Learning Observer reducers and dashboards communicate through a key-value store (KVS).
Reducers write internal state and dashboard-facing summaries to the store, while
queries and presentation layers read those JSON blobs back. The
learning_observer.kvs module
wraps the different storage backends behind a common async API.
The KVSRouter constructed during startup owns every configured backend. When
learning_observer.prestartup runs it reads the kvs section from system
settings, instantiates the requested implementations, and exposes them through
the module-level KVS callable. Most code imports learning_observer.kvs.KVS
and invokes it to obtain the default backend:
from learning_observer import kvs
store = kvs.KVS() # returns the default backend configured in settings
value = await store[key]Reducers obtain the store implicitly through decorators such as
kvs_pipeline and student_event_reducer. Those helpers capture the module
context, derive the reducer keys, and persist the reducer's internal and
external state back to the configured KVS.
The router also exposes named backends as attributes. If a module needs to
store data in a non-default backend it can call kvs.KVS.<name>() where
<name> matches the identifier from configuration.
The kvs block in creds.yaml (or an equivalent PMSS overlay) declares each
backend. Settings accept either a mapping or an array of key/value tuples.
Every entry must provide a type that matches one of the built-in
implementations:
kvs:
default:
type: filesystem
path: .lo_kvs
redis_cache:
type: redis_ephemeral
expiry: 30During startup the router validates the configuration and raises a
StartupCheck error if a backend is missing required parameters or references
an unknown type. Once the process finishes booting, the resulting callable is
available to the rest of the system as learning_observer.kvs.KVS.
| Type | Class | Persistence behavior | Required settings |
|---|---|---|---|
stub |
InMemoryKVS |
Data lives only in process memory and disappears on restart. | None |
redis_ephemeral |
EphemeralRedisKVS |
Uses Redis with a per-key TTL for temporary caches. | expiry (seconds) |
redis |
PersistentRedisKVS |
Stores data in Redis without an expiry; persistence depends on Redis. | Redis connection parameters in system config. |
filesystem |
FilesystemKVS |
Serializes each key to JSON on disk for simple local persistence. | path; optional subdirs boolean |
All backends share the async API: await store[key], await store.set(key, value),
await store.keys(), and await store.dump() for debugging.
The filesystem implementation writes JSON documents under the configured path.

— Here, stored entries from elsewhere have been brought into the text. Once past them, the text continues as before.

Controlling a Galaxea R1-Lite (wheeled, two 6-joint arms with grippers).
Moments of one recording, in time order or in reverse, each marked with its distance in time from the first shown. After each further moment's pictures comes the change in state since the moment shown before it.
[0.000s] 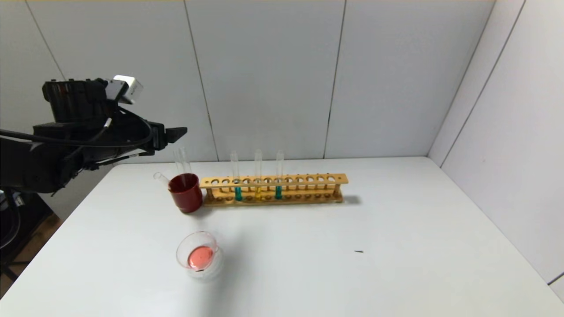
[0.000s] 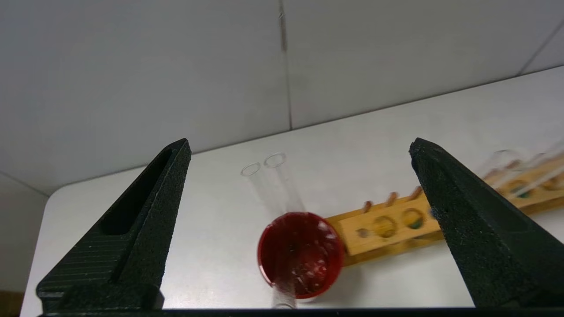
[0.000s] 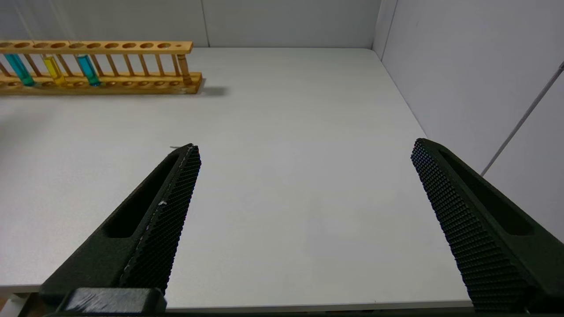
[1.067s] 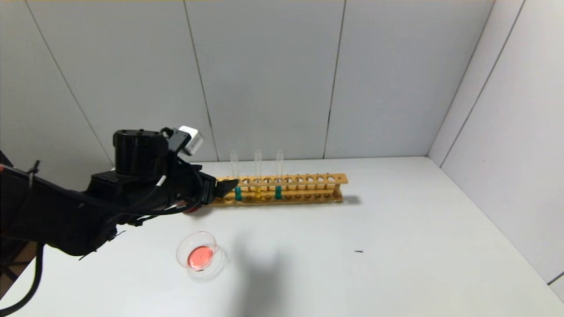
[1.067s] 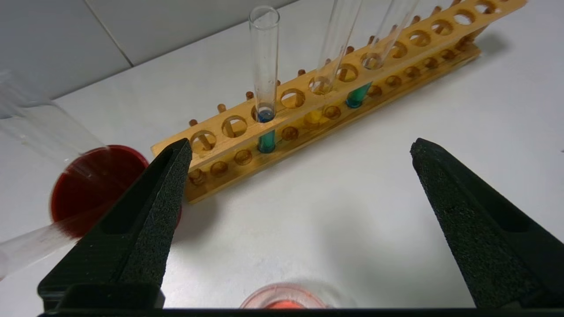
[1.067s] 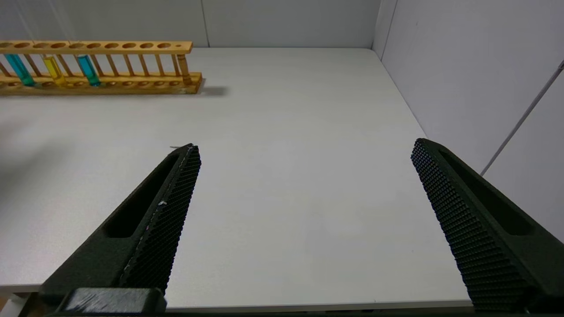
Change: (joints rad) left arm -0.288 0.011 0.284 -0.129 0.033 -0.036; right arm 0.000 0.000 0.000 0.000 -0.001 0.000
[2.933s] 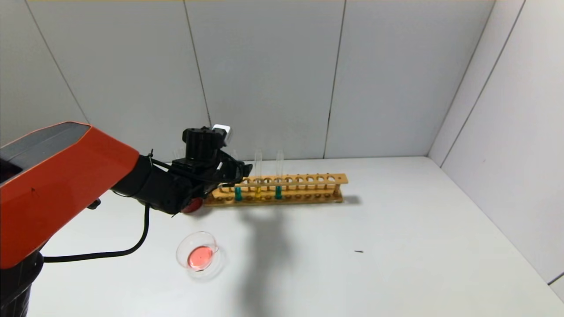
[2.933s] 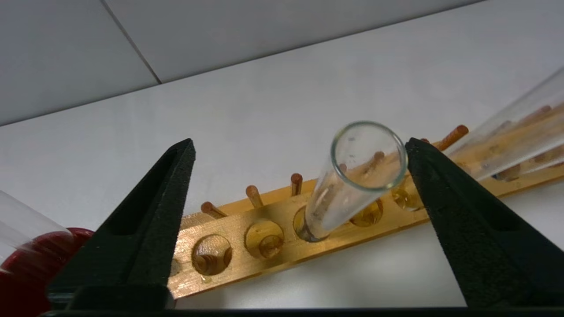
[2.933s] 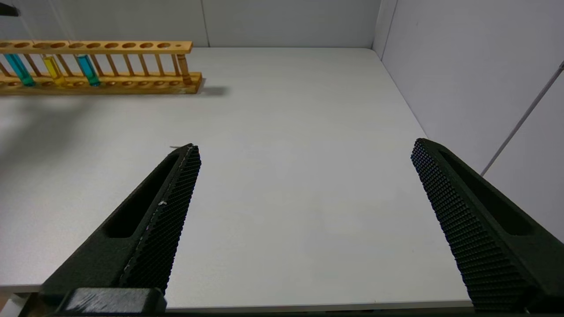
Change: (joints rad) left arm -0.039 0.380 -0.416 0.031 0.247 -0.077; right arm 0.000 0.000 0.000 0.000 0.000 0.000
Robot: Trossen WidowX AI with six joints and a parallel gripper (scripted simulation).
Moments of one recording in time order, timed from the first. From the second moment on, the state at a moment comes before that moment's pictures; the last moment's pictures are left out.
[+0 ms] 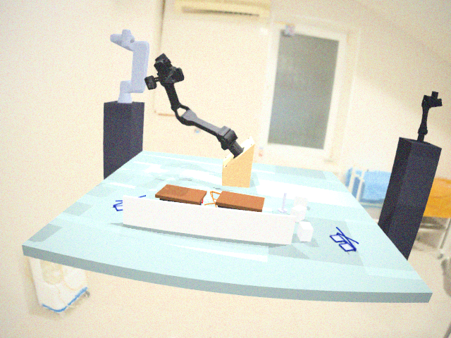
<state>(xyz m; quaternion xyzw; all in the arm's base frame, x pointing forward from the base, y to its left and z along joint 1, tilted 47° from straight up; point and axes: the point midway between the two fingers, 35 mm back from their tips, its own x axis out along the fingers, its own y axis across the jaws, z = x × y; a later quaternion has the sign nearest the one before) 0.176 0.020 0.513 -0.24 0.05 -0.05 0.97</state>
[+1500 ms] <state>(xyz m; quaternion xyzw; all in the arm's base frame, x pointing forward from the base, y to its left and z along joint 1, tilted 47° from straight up) 0.335 0.019 0.150 0.31 0.21 -0.46 0.81</state>
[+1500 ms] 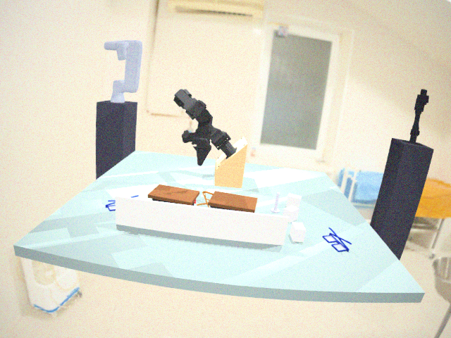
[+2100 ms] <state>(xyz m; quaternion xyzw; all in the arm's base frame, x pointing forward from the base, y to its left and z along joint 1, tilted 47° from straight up) 0.297 -0.031 0.041 0.42 0.12 -0.62 0.65</state>
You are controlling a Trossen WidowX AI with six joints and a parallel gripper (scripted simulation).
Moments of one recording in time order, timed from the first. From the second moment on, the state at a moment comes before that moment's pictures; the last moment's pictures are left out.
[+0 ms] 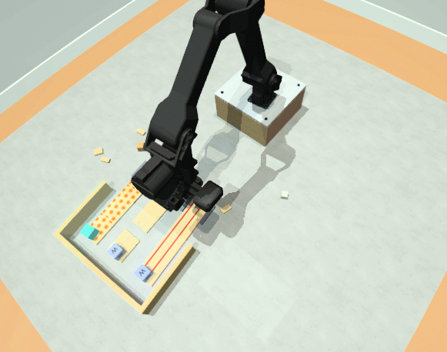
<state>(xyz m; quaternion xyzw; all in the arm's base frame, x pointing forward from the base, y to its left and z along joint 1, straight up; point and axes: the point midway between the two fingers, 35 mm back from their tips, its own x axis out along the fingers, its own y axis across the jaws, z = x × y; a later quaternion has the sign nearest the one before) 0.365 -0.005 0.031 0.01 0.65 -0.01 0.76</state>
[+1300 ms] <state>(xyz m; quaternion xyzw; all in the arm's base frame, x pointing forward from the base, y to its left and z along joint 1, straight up) 0.374 0.006 -0.032 0.00 0.69 -0.01 0.72</state>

If subdirs is true it mirrors slash-separated key prefixes into nested
folders while prefixing directory names with underscores to avoid collisions.
This backend is convenient for workshops or debugging because state survives
restarts as long as the directory remains intact, but it is not designed for
large-scale deployments.
Both Redis implementations rely on the shared connection utilities in
learning_observer.redis_connection. The ephemeral variant requires an
expiry value so it can set a TTL when calling SET, making it suitable for
integration tests or scratch environments. The persistent variant omits the TTL
so keys remain until explicitly deleted or until the Redis server evicts them.
Ensure the Redis instance has persistence enabled (appendonly or RDB
snapshots) if the deployment expects reducer state to survive reboots.
The stub backend keeps a Python dictionary in memory. It is useful for unit
tests or prototype scripts but should not be used when the process restarts or
scales across workers. The module exposes a clear() helper to wipe the store
between tests.
Reducer keys follow the pattern <scope>,<module>,<selector> where the scope
captures whether the state is internal or external, the module identifies the
producer, and the selector encodes the entity (for example, a student ID). When
reducers process new events they read the previous state from the KVS, compute
an updated value, and call set() to write it back. Dashboards and protocol
adapters then fetch the external state by constructing the same key or by using
higher-level query helpers that wrap the KVS API.
If a dashboard appears empty after restarting the server, confirm which backend is active. In-memory and ephemeral Redis stores start empty on boot, so the system needs a fresh stream of events to repopulate reducer state. Filesystem and persistent Redis backends retain data unless their underlying storage was cleared.